DATASET RECORDS:
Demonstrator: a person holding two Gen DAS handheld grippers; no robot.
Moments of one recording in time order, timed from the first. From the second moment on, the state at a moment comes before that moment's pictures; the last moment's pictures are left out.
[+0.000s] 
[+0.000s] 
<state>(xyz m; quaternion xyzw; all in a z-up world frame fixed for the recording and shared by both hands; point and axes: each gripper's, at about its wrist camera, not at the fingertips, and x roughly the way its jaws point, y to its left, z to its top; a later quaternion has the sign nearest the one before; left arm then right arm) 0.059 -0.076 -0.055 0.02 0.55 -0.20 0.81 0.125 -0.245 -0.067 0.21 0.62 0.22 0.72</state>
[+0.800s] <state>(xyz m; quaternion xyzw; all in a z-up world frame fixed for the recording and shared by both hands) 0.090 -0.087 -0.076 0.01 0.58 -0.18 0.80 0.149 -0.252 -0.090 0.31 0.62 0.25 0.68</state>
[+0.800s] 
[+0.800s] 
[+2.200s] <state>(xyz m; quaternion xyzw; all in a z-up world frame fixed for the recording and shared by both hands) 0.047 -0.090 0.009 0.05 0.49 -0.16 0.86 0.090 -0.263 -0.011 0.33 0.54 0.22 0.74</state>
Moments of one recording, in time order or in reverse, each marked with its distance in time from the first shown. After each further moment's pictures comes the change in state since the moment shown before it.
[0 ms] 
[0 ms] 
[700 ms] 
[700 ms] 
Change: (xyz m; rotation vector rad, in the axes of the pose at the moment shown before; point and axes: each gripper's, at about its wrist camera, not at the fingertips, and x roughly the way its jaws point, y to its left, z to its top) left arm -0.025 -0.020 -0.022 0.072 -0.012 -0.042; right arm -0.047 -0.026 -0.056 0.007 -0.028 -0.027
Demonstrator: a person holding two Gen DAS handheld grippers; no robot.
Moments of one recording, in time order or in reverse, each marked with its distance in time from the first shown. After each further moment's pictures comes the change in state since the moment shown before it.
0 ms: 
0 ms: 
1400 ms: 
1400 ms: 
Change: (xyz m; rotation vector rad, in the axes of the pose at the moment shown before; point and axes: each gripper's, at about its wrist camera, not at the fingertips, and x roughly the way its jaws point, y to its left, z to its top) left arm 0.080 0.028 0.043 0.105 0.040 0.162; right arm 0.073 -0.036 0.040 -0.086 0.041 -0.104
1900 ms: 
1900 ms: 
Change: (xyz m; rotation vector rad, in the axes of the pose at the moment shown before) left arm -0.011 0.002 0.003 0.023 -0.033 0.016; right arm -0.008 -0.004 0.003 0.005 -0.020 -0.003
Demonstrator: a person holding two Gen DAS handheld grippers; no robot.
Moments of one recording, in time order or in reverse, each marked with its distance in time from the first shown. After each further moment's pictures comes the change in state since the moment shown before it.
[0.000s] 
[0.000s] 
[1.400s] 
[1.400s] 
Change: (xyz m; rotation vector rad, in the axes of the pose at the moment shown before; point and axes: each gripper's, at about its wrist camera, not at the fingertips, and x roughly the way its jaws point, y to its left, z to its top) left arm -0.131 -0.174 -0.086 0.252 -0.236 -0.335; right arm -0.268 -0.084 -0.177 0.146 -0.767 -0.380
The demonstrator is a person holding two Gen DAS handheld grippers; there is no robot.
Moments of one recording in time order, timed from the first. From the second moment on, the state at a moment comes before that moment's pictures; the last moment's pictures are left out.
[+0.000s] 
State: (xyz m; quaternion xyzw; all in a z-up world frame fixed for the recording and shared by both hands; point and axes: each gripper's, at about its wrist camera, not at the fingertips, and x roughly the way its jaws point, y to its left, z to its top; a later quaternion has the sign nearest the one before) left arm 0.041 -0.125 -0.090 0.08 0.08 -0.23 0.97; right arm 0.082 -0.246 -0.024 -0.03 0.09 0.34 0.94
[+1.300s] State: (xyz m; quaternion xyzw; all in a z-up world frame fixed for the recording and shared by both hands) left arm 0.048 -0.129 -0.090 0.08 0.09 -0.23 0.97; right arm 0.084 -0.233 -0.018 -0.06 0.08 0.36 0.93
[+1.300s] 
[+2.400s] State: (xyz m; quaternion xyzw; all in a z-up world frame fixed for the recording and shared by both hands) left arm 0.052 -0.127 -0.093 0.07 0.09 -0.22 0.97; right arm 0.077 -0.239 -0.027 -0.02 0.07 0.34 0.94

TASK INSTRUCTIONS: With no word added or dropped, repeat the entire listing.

ANSWER SPACE:
Demonstrator: a person holding two Gen DAS handheld grippers; no robot.
Moments of one recording in time order, timed from the first. From the second moment on, the state at a moment comes before that moment's pictures; the last moment's pictures are left out.
[+0.000s] 
[+0.000s] 
<state>(xyz m; quaternion xyzw; all in a z-up world frame fixed for the recording and shared by both hands; point and axes: each gripper's, at about its wrist camera, not at the fingertips, and x roughly the way its jaws point, y to its left, z to its top; a later quaternion has the sign nearest the one before; left arm then right arm) 0.059 -0.076 -0.055 0.02 0.55 -0.20 0.81 0.125 -0.245 -0.067 0.21 0.62 0.22 0.72</state>
[+0.800s] <state>(xyz m; quaternion xyzw; all in a z-up world frame fixed for the recording and shared by both hands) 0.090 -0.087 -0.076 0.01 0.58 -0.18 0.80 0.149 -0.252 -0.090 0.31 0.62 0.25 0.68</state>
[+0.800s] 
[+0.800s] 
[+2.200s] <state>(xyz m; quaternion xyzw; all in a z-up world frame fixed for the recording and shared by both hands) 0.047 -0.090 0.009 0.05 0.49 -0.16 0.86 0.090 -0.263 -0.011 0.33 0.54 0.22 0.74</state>
Moments of one recording, in time order or in reverse, each marked with its distance in time from the first shown. After each further moment's pictures comes the change in state since the moment shown before it.
[0 ms] 
[0 ms] 
[700 ms] 
[700 ms] 
Change: (xyz m; rotation vector rad, in the axes of the pose at the moment shown before; point and axes: each gripper's, at about its wrist camera, not at the fingertips, and x roughly the way its jaws point, y to its left, z to its top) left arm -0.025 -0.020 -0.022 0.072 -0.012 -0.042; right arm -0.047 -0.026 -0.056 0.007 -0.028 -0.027
Demonstrator: a person holding two Gen DAS handheld grippers; no robot.
Moments of one recording, in time order or in reverse, each marked with its distance in time from the first shown. After each further moment's pictures comes the change in state since the moment shown before it.
0 ms: 
0 ms: 
1400 ms: 
1400 ms: 
Change: (xyz m; rotation vector rad, in the axes of the pose at the moment shown before; point and axes: each gripper's, at about its wrist camera, not at the fingertips, and x roughly the way its jaws point, y to its left, z to its top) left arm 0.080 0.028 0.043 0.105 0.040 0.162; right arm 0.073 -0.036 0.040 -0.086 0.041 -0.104
1900 ms: 
1900 ms: 
Change: (xyz m; rotation vector rad, in the axes of the pose at the moment shown before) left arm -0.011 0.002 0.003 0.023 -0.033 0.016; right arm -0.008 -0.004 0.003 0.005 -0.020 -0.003
Demonstrator: a person holding two Gen DAS handheld grippers; no robot.
Moments of one recording, in time order or in reverse, each marked with its distance in time from the first shown. After each further moment's pictures comes the change in state since the moment shown before it.
[0.000s] 
[0.000s] 
[1.400s] 
[1.400s] 
Change: (xyz m; rotation vector rad, in the axes of the pose at the moment shown before; point and axes: each gripper's, at about its wrist camera, not at the fingertips, and x roughly the way its jaws point, y to its left, z to its top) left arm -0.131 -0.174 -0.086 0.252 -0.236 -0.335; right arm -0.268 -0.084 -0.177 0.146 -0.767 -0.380
The demonstrator is a person holding two Gen DAS handheld grippers; there is no robot.
Moments of one recording in time order, timed from the first. From the second moment on, the state at a moment comes before that moment's pictures; the last moment's pictures are left out.
[+0.000s] 
State: (xyz m; quaternion xyzw; all in a z-up world frame fixed for the recording and shared by both hands; point and axes: each gripper's, at about its wrist camera, not at the fingertips, and x roughly the way its jaws point, y to its left, z to its top; a later quaternion has the sign nearest the one before) left arm 0.041 -0.125 -0.090 0.08 0.08 -0.23 0.97; right arm 0.082 -0.246 -0.024 -0.03 0.09 0.34 0.94
[+1.300s] State: (xyz m; quaternion xyzw; all in a z-up world frame fixed for the recording and shared by both hands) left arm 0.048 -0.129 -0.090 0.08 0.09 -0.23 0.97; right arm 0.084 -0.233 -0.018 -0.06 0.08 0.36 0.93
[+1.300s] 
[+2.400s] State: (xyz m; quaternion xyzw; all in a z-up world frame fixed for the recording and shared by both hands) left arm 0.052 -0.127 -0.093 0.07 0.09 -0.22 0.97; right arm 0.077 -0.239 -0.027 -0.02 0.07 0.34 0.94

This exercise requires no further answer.